Work item:
Every line of the listing below should be written out exactly, minus its pictures.

---------- Collected data

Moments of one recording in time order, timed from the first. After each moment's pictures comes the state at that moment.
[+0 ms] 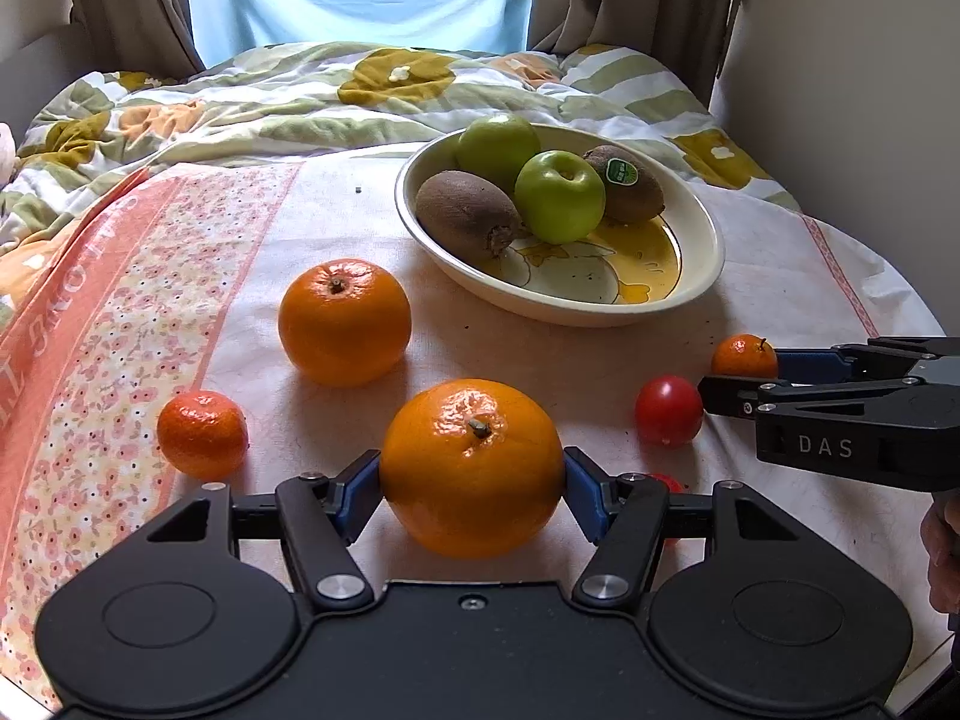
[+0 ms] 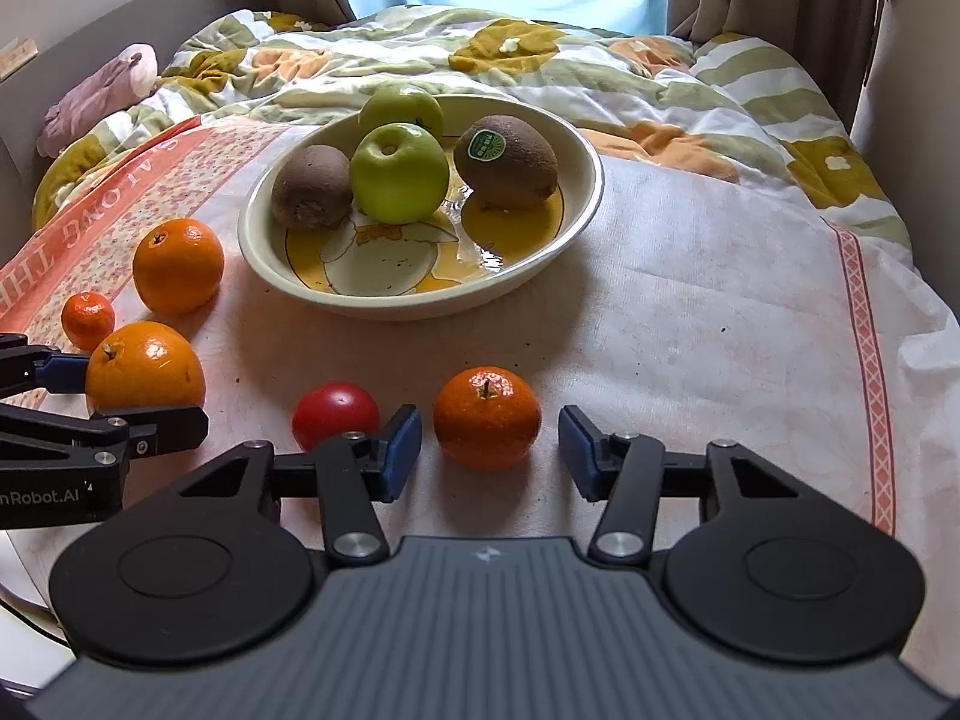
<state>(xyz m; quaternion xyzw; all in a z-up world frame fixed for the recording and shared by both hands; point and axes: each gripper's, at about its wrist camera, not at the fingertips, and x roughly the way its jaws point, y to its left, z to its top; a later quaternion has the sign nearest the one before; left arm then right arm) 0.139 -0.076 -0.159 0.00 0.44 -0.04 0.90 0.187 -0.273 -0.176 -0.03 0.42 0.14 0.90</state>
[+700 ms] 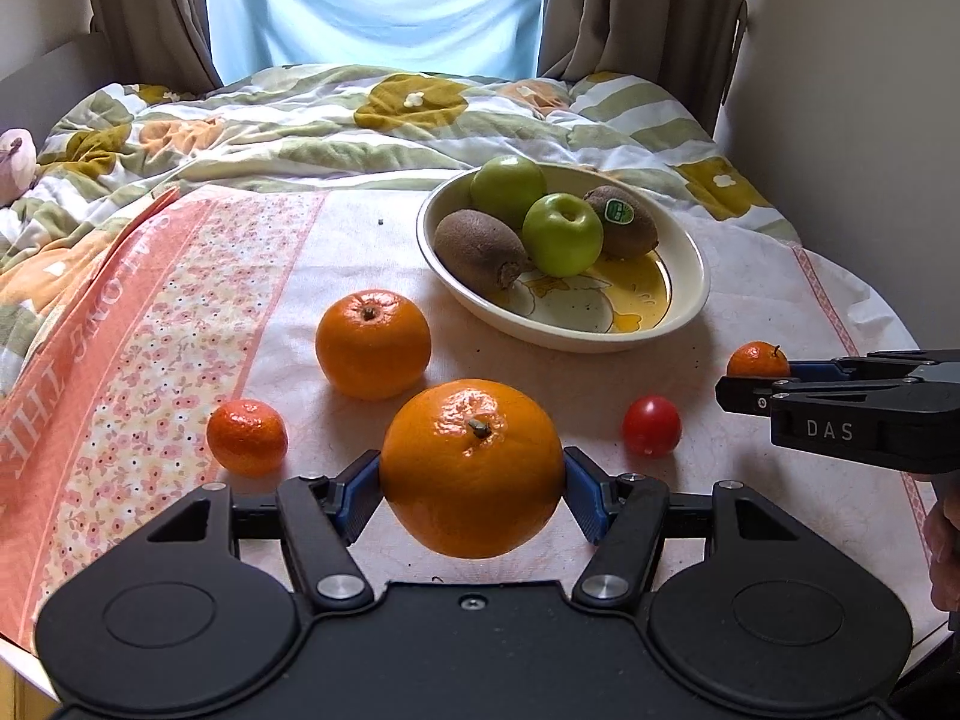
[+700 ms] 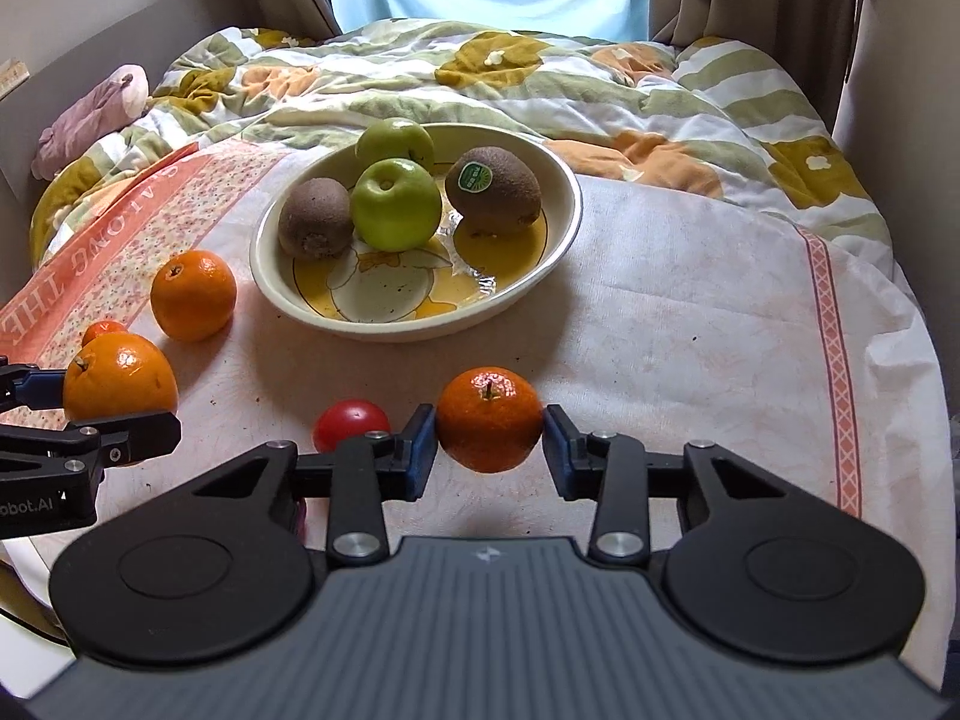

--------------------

Result for this task:
Moments of one recording in time order, timed from the first. After each moment's pictures comes the state at that moment.
[+0 ms] 
[+0 ms] 
<state>(xyz m; quaternion xyzw; all in a z-up world frame fixed for the recording and shared by both hands; point and axes: each gripper's, at about its wrist camera, not at the fingertips, and x roughly the way its jaws point, y to its left, z to its top; a later quaternion has the sign nearest the one before; left arm then right arm) 0.139 -0.076 -0.159 0.00 0.44 -0.04 0.90 0.187 -0.273 -0.176 -0.03 0.42 0.14 0.90</state>
[+700 ms] 
[+700 ms] 

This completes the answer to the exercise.